── DATA SHOWN

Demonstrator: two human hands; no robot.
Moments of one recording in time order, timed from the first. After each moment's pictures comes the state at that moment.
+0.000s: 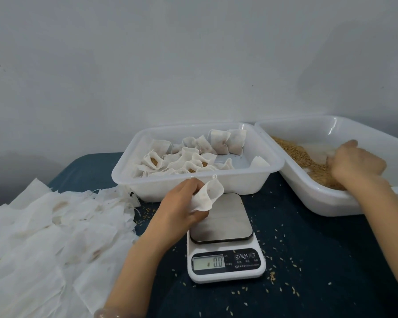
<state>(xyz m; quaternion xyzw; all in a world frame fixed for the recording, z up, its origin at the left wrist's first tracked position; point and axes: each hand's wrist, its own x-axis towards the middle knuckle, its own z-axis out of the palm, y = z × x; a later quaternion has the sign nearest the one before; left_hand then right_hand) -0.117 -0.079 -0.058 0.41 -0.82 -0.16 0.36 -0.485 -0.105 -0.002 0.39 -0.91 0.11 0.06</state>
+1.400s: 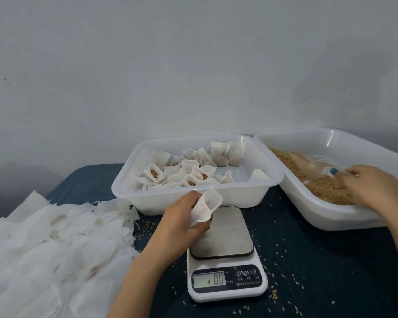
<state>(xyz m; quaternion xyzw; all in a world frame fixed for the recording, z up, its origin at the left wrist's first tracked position) -0.120 -0.075 -0.052 0.41 -0.80 -0.21 0.38 -0.500 -0.058 0.003 0.46 -0.85 0.25 -0.07</state>
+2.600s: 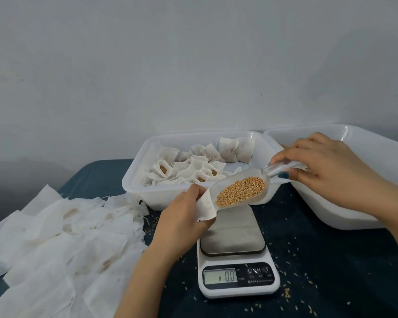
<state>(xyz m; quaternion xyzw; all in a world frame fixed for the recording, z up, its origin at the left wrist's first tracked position) -0.112 -0.074 -0.050 0.50 -0.79 -0.13 0.33 -0.390 -0.047 0.053 0.80 -0.56 0.19 0.11</state>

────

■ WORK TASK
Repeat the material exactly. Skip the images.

■ RESPONSE FOR THIS EXERCISE
Demonstrator: two human hands; no robot.
Moments of one recording in time order, timed from the first. After each moment's pictures comes the state at that moment.
+0.000s: 
<state>(xyz m; quaternion xyzw; all in a world frame fixed for the recording, z up, its origin at the left wrist's first tracked position; point and axes: each hand's wrist, its own x-axis towards the middle knuckle, its own z-axis out of the palm, y = z × x; a later quaternion has the sign nearest the one before; left_hand then right_hand) -0.117 -0.079 -0.058 0.41 -0.82 -0.16 0.36 -0.485 -0.105 -0.002 0.39 -0.91 0.11 0.06</state>
+1.400s: 
<state>(xyz m; quaternion xyzw; all in a world frame fixed for the recording, z up, its origin at the left wrist's first tracked position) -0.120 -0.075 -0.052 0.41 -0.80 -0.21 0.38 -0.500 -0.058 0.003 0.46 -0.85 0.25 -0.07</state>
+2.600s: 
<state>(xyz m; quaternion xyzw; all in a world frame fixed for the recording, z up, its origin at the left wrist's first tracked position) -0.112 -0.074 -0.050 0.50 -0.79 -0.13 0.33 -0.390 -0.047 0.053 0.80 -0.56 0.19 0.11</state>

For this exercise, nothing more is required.